» The task:
Aside from the pictures, the entries should be given again exactly.

Items from a data source
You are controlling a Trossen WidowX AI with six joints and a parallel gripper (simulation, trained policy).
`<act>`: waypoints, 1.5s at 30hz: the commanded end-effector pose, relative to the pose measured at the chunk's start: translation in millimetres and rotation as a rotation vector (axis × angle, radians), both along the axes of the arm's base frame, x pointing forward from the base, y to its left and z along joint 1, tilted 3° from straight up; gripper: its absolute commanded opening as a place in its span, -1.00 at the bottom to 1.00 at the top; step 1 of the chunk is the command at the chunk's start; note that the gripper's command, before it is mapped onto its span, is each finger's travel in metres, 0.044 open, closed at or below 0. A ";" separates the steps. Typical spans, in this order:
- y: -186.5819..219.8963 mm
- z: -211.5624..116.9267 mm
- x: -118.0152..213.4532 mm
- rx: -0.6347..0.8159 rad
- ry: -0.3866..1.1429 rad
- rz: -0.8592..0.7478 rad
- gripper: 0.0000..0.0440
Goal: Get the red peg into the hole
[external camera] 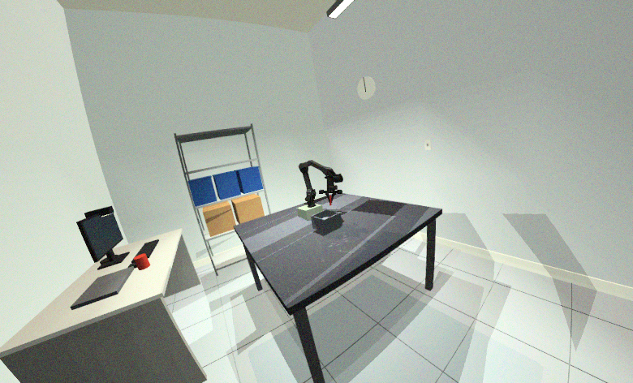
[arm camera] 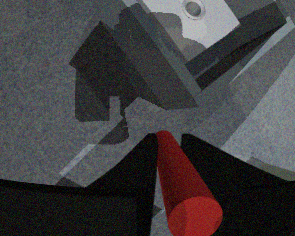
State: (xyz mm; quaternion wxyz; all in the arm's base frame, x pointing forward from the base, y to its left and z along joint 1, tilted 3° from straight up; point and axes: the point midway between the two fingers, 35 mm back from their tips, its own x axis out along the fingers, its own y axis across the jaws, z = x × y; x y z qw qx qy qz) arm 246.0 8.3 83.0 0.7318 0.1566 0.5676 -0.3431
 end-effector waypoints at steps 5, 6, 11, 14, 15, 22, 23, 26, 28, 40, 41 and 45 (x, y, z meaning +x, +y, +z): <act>-24.1 5.2 11.7 0.009 -0.003 -0.042 -1.00; -27.4 5.5 13.1 0.010 -0.005 -0.049 -1.00; -43.9 5.6 20.0 0.017 -0.014 -0.083 -1.00; -53.8 4.9 24.6 0.021 -0.022 -0.105 -1.00; -57.2 4.5 26.2 0.022 -0.025 -0.112 -1.00; -80.9 0.2 37.7 0.032 -0.051 -0.166 -1.00; -84.3 -0.7 39.3 0.034 -0.054 -0.173 -1.00; -94.2 -3.4 44.0 0.039 -0.064 -0.196 -0.99; -100.5 -5.4 46.9 0.044 -0.070 -0.210 -0.99; -127.5 -26.2 59.6 0.082 -0.073 -0.272 -0.97; -128.9 -29.1 60.3 0.085 -0.071 -0.275 -0.97; -133.0 -42.4 60.5 0.093 -0.054 -0.280 -0.94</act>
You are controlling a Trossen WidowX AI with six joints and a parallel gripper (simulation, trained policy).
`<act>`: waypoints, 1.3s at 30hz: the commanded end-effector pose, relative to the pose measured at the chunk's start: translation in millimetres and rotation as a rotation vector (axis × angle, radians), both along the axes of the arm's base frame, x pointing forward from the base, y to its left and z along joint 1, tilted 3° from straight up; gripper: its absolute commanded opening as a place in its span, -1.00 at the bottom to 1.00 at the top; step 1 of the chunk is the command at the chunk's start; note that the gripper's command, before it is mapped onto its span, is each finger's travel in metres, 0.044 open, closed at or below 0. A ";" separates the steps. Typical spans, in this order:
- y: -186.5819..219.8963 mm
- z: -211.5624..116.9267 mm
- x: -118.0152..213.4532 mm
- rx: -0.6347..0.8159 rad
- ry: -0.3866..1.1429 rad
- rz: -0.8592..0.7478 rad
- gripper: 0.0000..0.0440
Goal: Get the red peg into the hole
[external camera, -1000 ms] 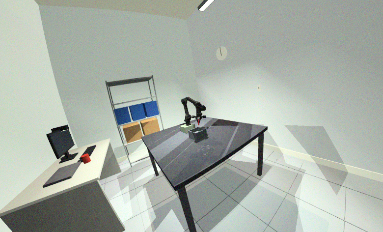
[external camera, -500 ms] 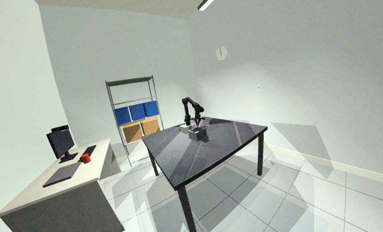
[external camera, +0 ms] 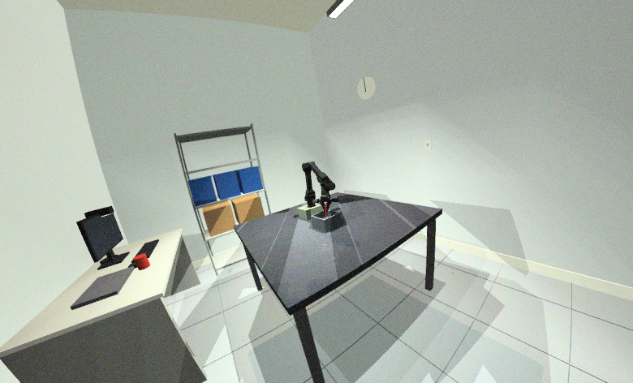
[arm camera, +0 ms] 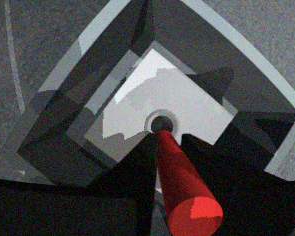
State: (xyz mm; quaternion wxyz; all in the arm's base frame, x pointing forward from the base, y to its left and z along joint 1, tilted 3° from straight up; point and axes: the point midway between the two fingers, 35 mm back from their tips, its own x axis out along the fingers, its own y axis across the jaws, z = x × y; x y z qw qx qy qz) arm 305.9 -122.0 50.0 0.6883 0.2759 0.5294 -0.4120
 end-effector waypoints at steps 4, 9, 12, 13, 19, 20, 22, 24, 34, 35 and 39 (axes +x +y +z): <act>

» Exercise output:
You are controlling a Trossen WidowX AI with six joints and a parallel gripper (simulation, trained policy).
`<act>`: waypoints, 1.5s at 30hz: the commanded end-effector pose, relative to the pose measured at the chunk's start: translation in millimetres and rotation as a rotation vector (axis × angle, radians), both along the axes of the arm's base frame, x pointing forward from the base, y to its left and z along joint 1, tilted 3° from straight up; gripper: its absolute commanded opening as a place in its span, -1.00 at the bottom to 1.00 at the top; step 1 of the chunk is the command at the chunk's start; note that the gripper's command, before it is mapped onto its span, is each finger's travel in metres, 0.044 open, closed at or below 0. A ";" separates the steps. Typical spans, in this order:
- y: -186.5819..219.8963 mm
- z: -211.5624..116.9267 mm
- x: -118.0152..213.4532 mm
- rx: -0.6347..0.8159 rad
- ry: -0.3866..1.1429 rad
- rz: -0.8592..0.7478 rad
- gripper: 0.0000..0.0440
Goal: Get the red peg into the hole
[external camera] 
[arm camera] 
State: (xyz mm; quaternion wxyz; all in the arm's base frame, x pointing forward from the base, y to its left and z along joint 1, tilted 3° from straight up; point and axes: the point midway between the two fingers, 35 mm back from their tips, its own x axis out along the fingers, its own y axis across the jaws, z = x × y; x y z qw qx qy qz) arm 246.0 8.3 83.0 0.7318 0.1566 0.5676 -0.3431
 end-effector waypoints at steps 5, 6, 11, 14, 15, 22, 23, 26, 28, 40, 41 and 45 (x, y, z meaning +x, +y, +z): <act>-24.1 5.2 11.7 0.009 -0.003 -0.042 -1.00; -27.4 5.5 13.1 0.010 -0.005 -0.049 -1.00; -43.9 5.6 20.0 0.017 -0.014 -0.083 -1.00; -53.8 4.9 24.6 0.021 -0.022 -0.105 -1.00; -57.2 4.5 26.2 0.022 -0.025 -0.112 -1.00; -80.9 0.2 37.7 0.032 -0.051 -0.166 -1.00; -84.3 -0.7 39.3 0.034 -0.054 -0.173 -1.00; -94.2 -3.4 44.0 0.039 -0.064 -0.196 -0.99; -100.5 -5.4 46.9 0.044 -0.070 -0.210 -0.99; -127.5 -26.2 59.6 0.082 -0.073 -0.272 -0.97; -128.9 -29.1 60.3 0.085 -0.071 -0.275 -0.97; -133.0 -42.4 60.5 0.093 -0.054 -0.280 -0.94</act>
You are controlling a Trossen WidowX AI with six joints and a parallel gripper (simulation, trained policy).
`<act>`: waypoints, 1.3s at 30hz: the commanded end-effector pose, relative to the pose measured at the chunk's start: translation in millimetres and rotation as a rotation vector (axis × angle, radians), both along the axes of the arm's base frame, x pointing forward from the base, y to its left and z along joint 1, tilted 3° from straight up; gripper: its absolute commanded opening as a place in its span, -1.00 at the bottom to 1.00 at the top; step 1 of the chunk is the command at the chunk's start; note that the gripper's command, before it is mapped onto its span, is each finger's travel in metres, 0.044 open, closed at or below 0. A ";" separates the steps. Typical spans, in this order:
- y: -186.5819..219.8963 mm
- z: -211.5624..116.9267 mm
- x: -118.0152..213.4532 mm
- rx: -0.6347..0.8159 rad
- ry: -0.3866..1.1429 rad
- rz: -0.8592..0.7478 rad
- gripper: 0.0000..0.0440
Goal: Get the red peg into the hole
[external camera, -1000 ms] 
[external camera, -500 ms] 
[external camera, +0 ms] 
[arm camera, +0 ms] 
State: (xyz mm; quaternion wxyz; all in the arm's base frame, x pointing forward from the base, y to its left and z along joint 1, tilted 3° from straight up; point and axes: the point midway between the two fingers, 35 mm back from their tips, its own x axis out along the fingers, its own y axis across the jaws, z = x × y; x y z qw qx qy qz) arm 305.9 -122.0 50.0 0.6883 0.2759 0.5294 -0.4120
 end-effector waypoints at steps 4, 9, 12, 13, 19, 20, 22, 24, 34, 35 and 39 (axes +x +y +z): <act>

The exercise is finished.